放散虫とは

 放散虫は「虫」という字が付いていますが、昆虫などではなく、海の中を漂って生きている動物性プランクトンです。1mmの10分の1から100分の1ほどの小さな生き物で、詳しく観察するには顕微鏡が必要です。殻の間から細長い「仮足(かそく)」あるいは「軸足(じくそく)」と呼ばれる針のようなものを放射状に出しています。 化石の産出状況からみて、放散虫は今からだいたい5億年前のカンブリア紀に出現し、姿かたちを変えながら今日に至るまで絶えることなく続いています。この姿かたちを変えながら生物群として続いてきたこと、殻がガラス質でしかも個体の数が多く化石になって残りやすいことなどから、放散虫は地層の年代を決めるのにとても役立っています。


地質標本館所蔵の放散虫化石の模型

Neoalbaillella ornithoformis Takemura and Nakaseko 後期ペルム紀

Neoalbaillella ornithoformis Takemura and Nakaseko
後期ペルム紀

Triassocampe deweveri (Nakaseko and Nishimura)中〜後期三畳紀

Triassocampe deweveri (Nakaseko and Nishimura)
中〜後期三畳紀

Striatojaponocapsa synconexa O'Dogherty, Goričan and Dumitrica 中〜後期ジュラ紀

Striatojaponocapsa synconexa O'Dogherty, Goričan and Dumitrica
中〜後期ジュラ紀

放散虫化石の取り出し方

 放散虫の化石はチャートと呼ばれる硬い岩石にたくさん含まれています。

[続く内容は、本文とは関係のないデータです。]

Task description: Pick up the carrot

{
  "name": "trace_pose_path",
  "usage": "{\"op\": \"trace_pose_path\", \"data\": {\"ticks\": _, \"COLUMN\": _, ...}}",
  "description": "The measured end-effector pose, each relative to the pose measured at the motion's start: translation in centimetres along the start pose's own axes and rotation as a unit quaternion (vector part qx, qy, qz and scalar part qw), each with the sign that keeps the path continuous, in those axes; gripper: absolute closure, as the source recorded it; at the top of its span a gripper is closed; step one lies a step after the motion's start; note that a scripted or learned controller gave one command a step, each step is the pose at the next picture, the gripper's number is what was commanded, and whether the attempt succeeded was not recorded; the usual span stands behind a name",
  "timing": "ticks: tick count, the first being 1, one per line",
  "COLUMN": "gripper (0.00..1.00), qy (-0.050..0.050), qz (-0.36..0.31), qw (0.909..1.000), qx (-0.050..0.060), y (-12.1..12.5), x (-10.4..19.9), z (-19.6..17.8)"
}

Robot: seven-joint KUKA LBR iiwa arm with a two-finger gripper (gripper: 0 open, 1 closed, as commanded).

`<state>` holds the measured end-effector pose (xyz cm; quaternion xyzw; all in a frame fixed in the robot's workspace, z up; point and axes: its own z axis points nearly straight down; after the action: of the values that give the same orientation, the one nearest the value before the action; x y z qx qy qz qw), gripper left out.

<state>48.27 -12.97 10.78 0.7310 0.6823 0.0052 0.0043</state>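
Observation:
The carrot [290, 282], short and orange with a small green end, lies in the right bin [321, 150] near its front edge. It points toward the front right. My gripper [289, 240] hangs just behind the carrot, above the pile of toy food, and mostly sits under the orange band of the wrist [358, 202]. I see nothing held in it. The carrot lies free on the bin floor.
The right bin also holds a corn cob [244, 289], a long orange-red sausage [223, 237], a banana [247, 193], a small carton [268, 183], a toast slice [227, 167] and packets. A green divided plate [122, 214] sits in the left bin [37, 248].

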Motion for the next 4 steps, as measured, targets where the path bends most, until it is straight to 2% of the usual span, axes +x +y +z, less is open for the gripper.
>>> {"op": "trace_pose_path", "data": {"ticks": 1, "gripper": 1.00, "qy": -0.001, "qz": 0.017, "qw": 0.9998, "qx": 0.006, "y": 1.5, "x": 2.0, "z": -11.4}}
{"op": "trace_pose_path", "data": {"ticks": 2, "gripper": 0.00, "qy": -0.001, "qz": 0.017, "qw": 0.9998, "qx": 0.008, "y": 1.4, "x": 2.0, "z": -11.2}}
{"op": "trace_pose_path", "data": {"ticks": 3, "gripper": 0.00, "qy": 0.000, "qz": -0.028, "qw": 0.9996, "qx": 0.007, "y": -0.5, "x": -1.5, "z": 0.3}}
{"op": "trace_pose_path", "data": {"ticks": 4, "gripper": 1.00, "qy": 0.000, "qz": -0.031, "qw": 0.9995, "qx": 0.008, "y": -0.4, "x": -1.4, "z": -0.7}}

この硬いチャートから放散虫化石をきれいに取り出す手法が1970年代から1980年代にかけて考案されました。その手法は、チャートの表面を溶かす性質のあるフッ化水素酸という薬品の5 %水溶液にチャートのかけらを数時間~24時間浸しておいた後、水溶液の底にたまった粒々を水洗、ふるい分けしてその中から放散虫を見つけ出すというものです。 フッ化水素酸の水溶液やその蒸気は人体に大変有害であるため、フッ化水素酸を用いる実験は排気機能を備えたドラフトチャンバーという装置の中で行わなければなりません。また、有害なフッ化水素酸を用いることのほかに、チャートの割れ口や破片が鋭くとがっていて怪我をする恐れがあるので、安全のために丈夫なゴム手袋と目を保護するゴーグルの着用が求められます。